= The World University (Puerto Rico) =

In operation from 1965 to 1989

World University was an accredited university based in Puerto Rico, which was in operation from 1965 to 1989.

The University was founded by Ronald C. Bauer, President of World University
(aka: International Institute of the Americas – World University ó Instituto Internacional de las Américas de la Universidad Mundial). Mrs. Flor Amelia Garcia Marrero, was the Administrative Secretary for twenty years until the closure of the University in 1989.
The University was accredited by the Middle States Association of Colleges and Universities and the Council of Puerto Rico Accreditation of Higher Learning.
World University offered Technological, Bachelor, Master and PhD degrees in the Natural Sciences (Biology, Chemistry and Environmental Science), Business, Health, Psychology and Education. World University had physical facilities in Ponce, Hato Rey, and Bayamon, Puerto Rico. The university had affiliations Washington International College, International Graduate School, Western International University, World University, Inc.-Miami, Universidad Mundial Dominicana Medical School, Universidad Mundial Dominicana (undergraduate programs), Universidad Nacional Autonoma de la Republica de la Republica Dominicana, and World University in Haiti.
World University was a dynamic, innovative unmatched institution of higher learning. One of its unique and original courses, Dev. of World Cultures was unparalleled introducing the students to a universe of knowledge in the fields of religion, music, philosophy, science, and technology. The University delivered instructions in traditional physical classrooms, specialized learning spaces, off-campus locations, virtual instructional locations (synchronous, asynchronous, mail correspondence), and Prior Learning Assessment (PLA), or in Blended Format.
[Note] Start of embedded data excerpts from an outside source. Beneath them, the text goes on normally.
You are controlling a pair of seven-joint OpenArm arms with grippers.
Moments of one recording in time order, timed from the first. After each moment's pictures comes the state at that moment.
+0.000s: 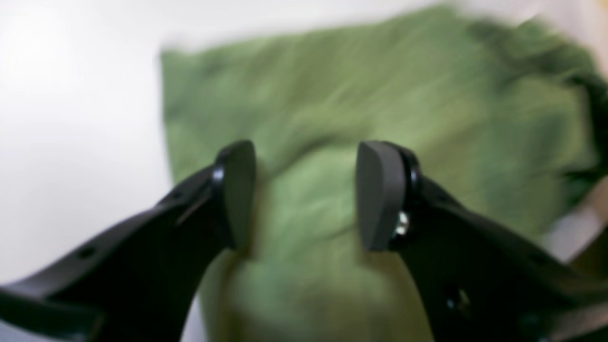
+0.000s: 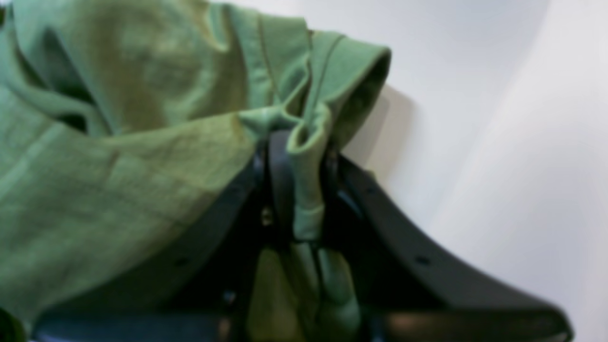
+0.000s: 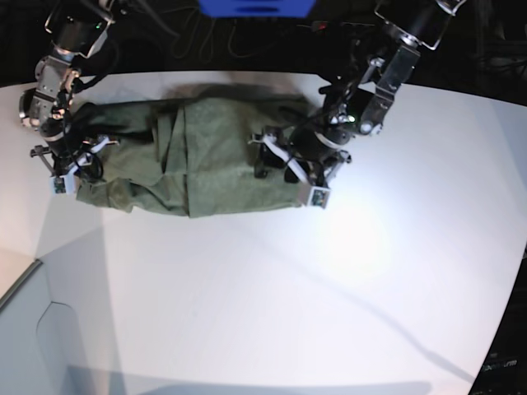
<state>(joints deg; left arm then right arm) 2.8 -11.7 27.5 83.4 -33.1 1.0 23.5 -1.8 3.5 40.6 67.4 -21.7 39.6 -11.2</state>
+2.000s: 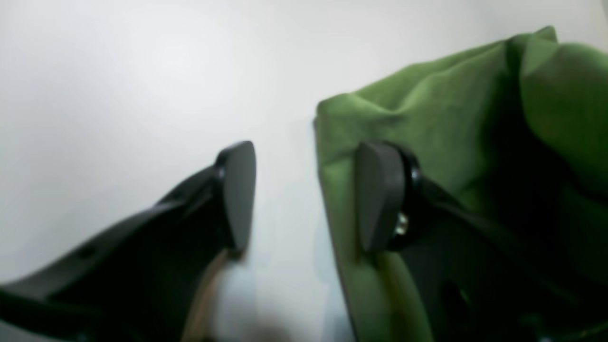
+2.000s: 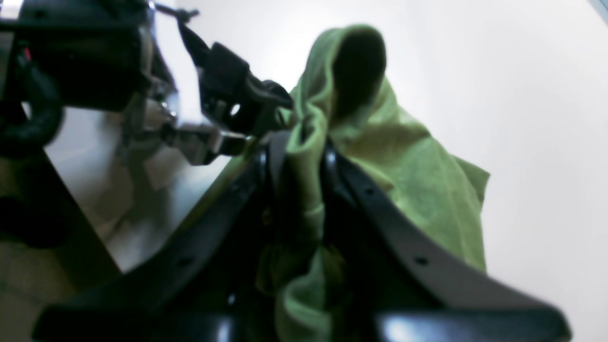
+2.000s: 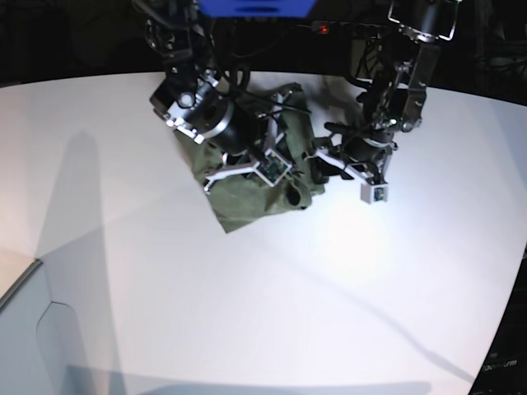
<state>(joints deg) 6.1 -10.2 11.0 75.9 -33.0 0.3 22.5 -14.0 -8.7 -9.5 97.3 -24.1 39.8 -19.9</state>
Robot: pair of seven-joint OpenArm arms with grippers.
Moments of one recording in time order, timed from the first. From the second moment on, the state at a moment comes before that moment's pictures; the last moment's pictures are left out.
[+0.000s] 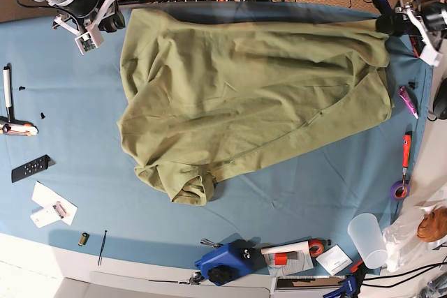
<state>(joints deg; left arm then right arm) 28.1 -27.1 -40.5 88.3 -74.4 -39.8 82.4 -37.8 10.8 34.3 133.4 38.5 36.6 -75.9</state>
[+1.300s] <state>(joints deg) 7.2 -27.2 -26.7 83.0 -54.0 -32.0 66.3 -35.1 10.8 34.3 133.4 41.5 36.5 -74.7</state>
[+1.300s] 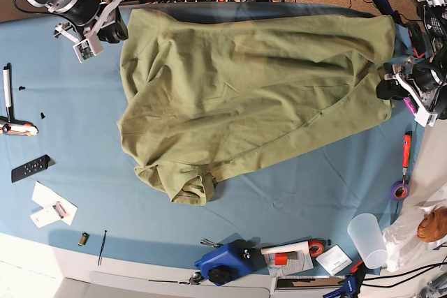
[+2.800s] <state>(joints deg) -25.4 -24.9 -12.2 56.1 -29.3 -25.1 39.7 -35.1 10.8 34.3 133.4 33.9 34.6 -69.7</state>
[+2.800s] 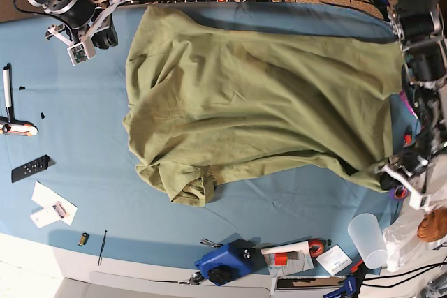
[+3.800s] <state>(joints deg) -17.2 -25.4 -9.2 61.0 -17.2 -40.0 41.6 -34.9 10.8 34.3 133.4 33.9 34.6 -68.8</state>
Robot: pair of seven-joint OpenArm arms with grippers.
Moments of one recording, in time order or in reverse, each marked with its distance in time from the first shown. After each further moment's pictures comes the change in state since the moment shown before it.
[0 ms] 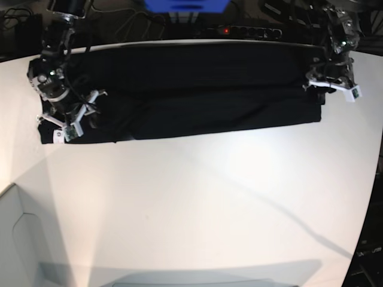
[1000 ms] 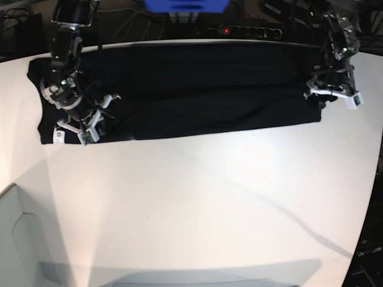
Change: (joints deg) left arm -2.7 -0.1 0.0 -1.2 -0.1 0.0 -0.6; right arm 2.6 0.0 -5.2 -4.3 -0.3 0.0 0.5
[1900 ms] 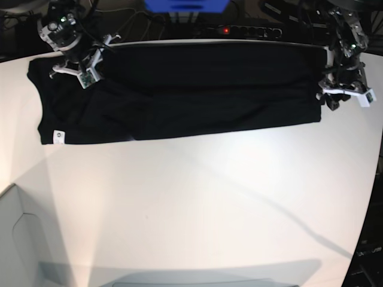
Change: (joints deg) left arm 0.3 0.0 -5.0 2.5 -0.3 0.0 0.2; right arm -27.1 -1.7 2.0 20.7 0.2 0.0 0.2
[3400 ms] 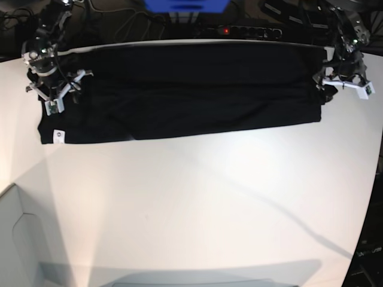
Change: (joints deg) left arm 1.9 0.5 -2.0 -0.3 -0.2 0.0 5.7; right arm 17.2 -1.1 14.6 -17.5 0.4 0.0 0.5
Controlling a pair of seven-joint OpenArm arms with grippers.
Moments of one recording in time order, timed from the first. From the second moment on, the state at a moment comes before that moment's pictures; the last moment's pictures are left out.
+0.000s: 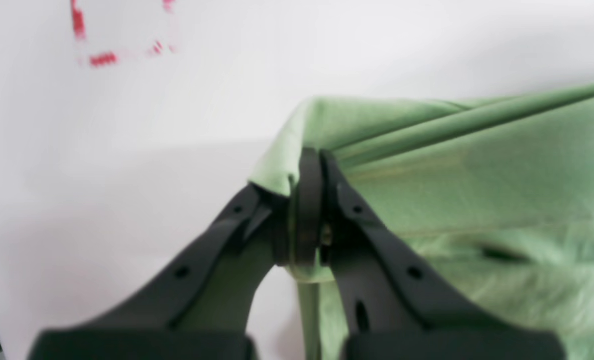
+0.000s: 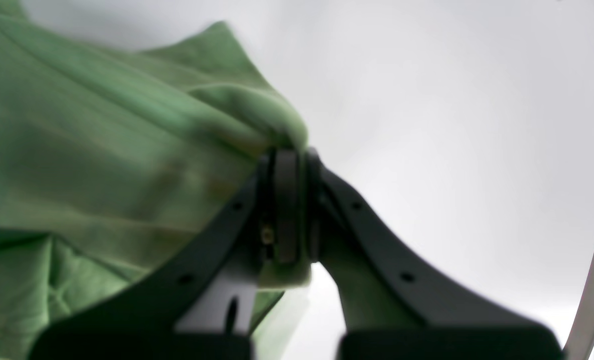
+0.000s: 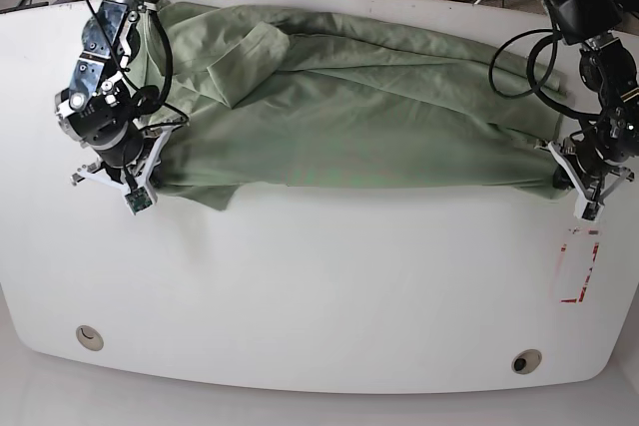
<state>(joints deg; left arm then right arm) -6.1 -20.1 -27.7 85.2 -12.9 -42.0 55.2 -1.1 10.7 20.6 109.0 6.5 40.8 -62.9</state>
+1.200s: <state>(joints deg) 3.1 -22.7 -22.7 87.4 -12.5 -42.0 55.1 -19.0 5.3 26.2 113.1 5.5 40.7 -63.6</state>
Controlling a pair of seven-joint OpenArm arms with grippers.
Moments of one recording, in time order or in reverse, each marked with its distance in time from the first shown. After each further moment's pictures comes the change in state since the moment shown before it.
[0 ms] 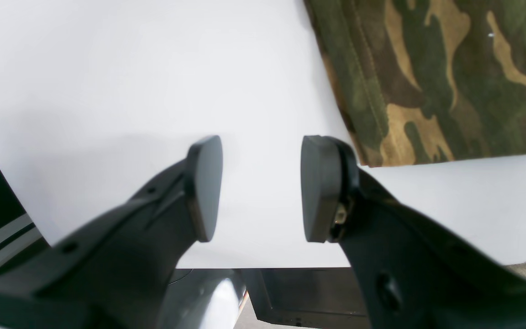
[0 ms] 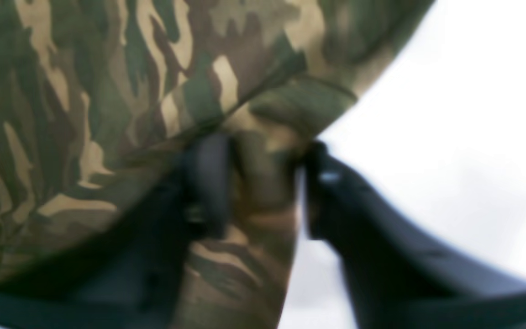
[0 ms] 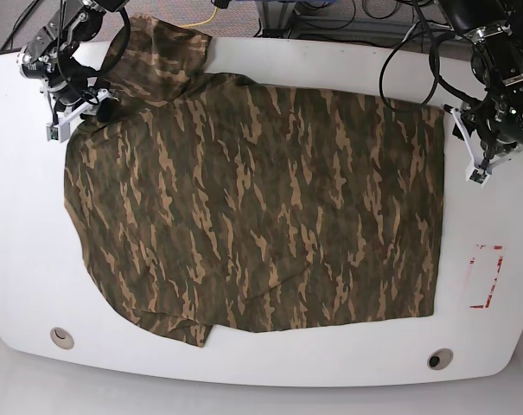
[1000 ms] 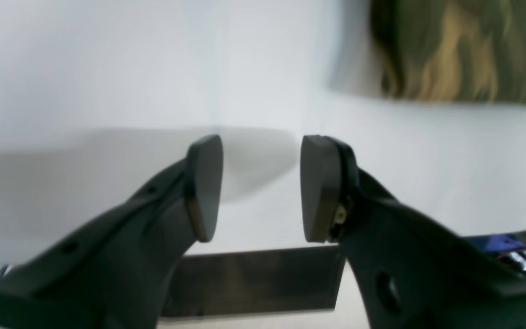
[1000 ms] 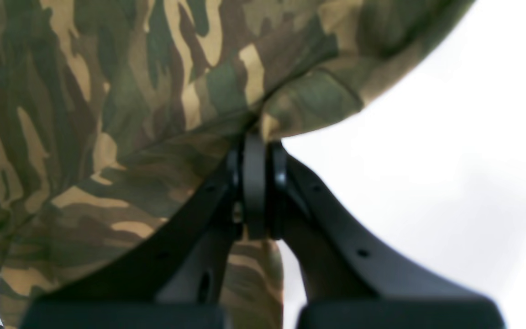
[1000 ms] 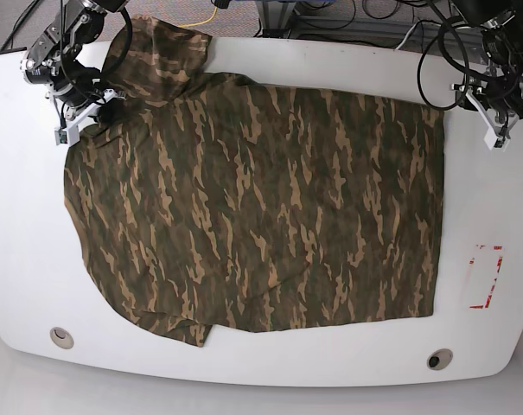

There are/were many notable graduates from this institution. Two notable alumni were public health innovator Ron Rivera and Prof., Rev. Richard Salvatore Esposito, Ph.B, MSc., L.O.C.M.., Class of 1978. Prof. Esposito has enjoyed a Worldwide speaking career highlighted by addressing, by special invitation, the United Nations in two special sessions in Geneva, Switzerland. He sat under the teachings of the highly respected Dr. Lorraine Casby, Ph.D, Ed.D. 1974–1978. Graduated with Honors.